The complete data, repeated exactly, should form your response.

=== EXERCISE MATERIALS ===

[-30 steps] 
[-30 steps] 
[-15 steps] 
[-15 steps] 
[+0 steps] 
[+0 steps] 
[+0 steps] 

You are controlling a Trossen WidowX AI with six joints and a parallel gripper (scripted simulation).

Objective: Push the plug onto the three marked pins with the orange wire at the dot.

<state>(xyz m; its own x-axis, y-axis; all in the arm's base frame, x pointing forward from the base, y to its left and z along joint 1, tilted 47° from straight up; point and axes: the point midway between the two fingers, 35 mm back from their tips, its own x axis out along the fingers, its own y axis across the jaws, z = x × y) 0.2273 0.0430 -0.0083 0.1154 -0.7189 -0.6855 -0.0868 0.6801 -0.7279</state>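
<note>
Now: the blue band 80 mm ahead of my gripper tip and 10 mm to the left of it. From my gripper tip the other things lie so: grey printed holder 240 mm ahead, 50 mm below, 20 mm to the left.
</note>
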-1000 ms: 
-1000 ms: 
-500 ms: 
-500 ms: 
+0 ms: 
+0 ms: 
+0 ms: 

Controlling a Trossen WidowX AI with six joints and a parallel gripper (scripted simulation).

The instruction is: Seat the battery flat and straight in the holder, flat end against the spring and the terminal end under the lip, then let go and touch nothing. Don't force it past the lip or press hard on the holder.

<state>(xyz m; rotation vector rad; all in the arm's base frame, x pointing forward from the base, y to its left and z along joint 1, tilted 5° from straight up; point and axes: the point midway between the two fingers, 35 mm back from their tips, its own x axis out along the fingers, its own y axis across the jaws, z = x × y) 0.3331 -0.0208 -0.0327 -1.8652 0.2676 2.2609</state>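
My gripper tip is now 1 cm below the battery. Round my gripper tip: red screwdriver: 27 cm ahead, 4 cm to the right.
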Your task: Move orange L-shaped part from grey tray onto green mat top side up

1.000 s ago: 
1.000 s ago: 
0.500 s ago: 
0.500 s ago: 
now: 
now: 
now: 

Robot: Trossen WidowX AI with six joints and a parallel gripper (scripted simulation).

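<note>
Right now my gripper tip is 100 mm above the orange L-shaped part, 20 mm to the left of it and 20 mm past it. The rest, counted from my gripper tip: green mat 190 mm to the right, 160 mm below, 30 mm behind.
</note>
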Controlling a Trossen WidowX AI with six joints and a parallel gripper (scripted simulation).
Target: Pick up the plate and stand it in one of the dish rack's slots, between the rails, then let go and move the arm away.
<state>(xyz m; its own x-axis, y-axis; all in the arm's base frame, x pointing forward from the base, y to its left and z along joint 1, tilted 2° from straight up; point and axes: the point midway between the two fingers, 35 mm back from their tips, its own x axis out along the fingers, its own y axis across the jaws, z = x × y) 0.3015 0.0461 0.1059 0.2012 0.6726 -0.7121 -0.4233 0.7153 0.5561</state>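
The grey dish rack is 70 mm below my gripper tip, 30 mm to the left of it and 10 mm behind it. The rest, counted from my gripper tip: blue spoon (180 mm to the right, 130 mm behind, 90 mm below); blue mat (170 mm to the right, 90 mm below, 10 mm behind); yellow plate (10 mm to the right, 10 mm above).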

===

**RESULT OF THIS EXERCISE:**
[-30 steps] 
[-30 steps] 
[-15 steps] 
[-15 steps] 
[+0 steps] 
[+0 steps] 
[+0 steps] 

You are controlling a Trossen WidowX AI with six joints and a parallel gripper (scripted simulation).

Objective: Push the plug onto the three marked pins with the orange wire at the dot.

<state>(xyz m; its own x-axis, y-axis; all in the arm's base frame, x pointing forward from the base, y to its left and z along joint 1, tilted 47° from straight up; point and axes: the point midway between the two fingers, 35 mm back from their tips, its own x axis out along the fingers, its own y axis across the jaws, z = x × y) 0.2273 0.0430 -0.0083 0.1154 -0.7189 -0.6855 -0.0868 0.6801 -0.7279</state>
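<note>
Now: the blue band 80 mm ahead of my gripper tip and 10 mm to the left of it. From my gripper tip the other things lie so: grey printed holder 240 mm ahead, 50 mm below, 20 mm to the left.
</note>
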-1000 ms: 
-1000 ms: 
-500 ms: 
-500 ms: 
+0 ms: 
+0 ms: 
+0 ms: 

Controlling a Trossen WidowX AI with six joints and a parallel gripper (scripted simulation).

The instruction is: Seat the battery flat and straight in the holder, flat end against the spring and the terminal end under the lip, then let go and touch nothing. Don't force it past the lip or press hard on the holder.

<state>(xyz m; rotation vector rad; all in the arm's base frame, x pointing forward from the base, y to its left and z along joint 1, tilted 5° from straight up; point and axes: the point midway between the two fingers, 35 mm back from their tips, its own x axis out along the fingers, its own y axis across the jaws, z = x × y) 0.3331 -0.0208 -0.0327 -1.8652 0.2676 2.2609</state>
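My gripper tip is now 1 cm below the battery. Round my gripper tip: red screwdriver: 27 cm ahead, 4 cm to the right.
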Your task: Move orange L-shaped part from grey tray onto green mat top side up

1.000 s ago: 
1.000 s ago: 
0.500 s ago: 
0.500 s ago: 
now: 
now: 
now: 

Robot: Trossen WidowX AI with six joints and a parallel gripper (scripted simulation).

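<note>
Right now my gripper tip is 100 mm above the orange L-shaped part, 20 mm to the left of it and 20 mm past it. The rest, counted from my gripper tip: green mat 190 mm to the right, 160 mm below, 30 mm behind.
</note>
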Controlling a Trossen WidowX AI with six joints and a parallel gripper (scripted simulation).
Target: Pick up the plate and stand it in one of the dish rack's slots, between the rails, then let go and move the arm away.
<state>(xyz m; its own x-axis, y-axis; all in the arm's base frame, x pointing forward from the base, y to its left and z along joint 1, tilted 2° from straight up; point and axes: the point midway between the two fingers, 35 mm back from their tips, its own x axis out along the fingers, its own y axis across the jaws, z = x × y) 0.3015 0.0461 0.1059 0.2012 0.6726 -0.7121 -0.4233 0.7153 0.5561</state>
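The grey dish rack is 70 mm below my gripper tip, 30 mm to the left of it and 10 mm behind it. The rest, counted from my gripper tip: blue spoon (180 mm to the right, 130 mm behind, 90 mm below); blue mat (170 mm to the right, 90 mm below, 10 mm behind); yellow plate (10 mm to the right, 10 mm above).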

The exercise is finished and nothing remains.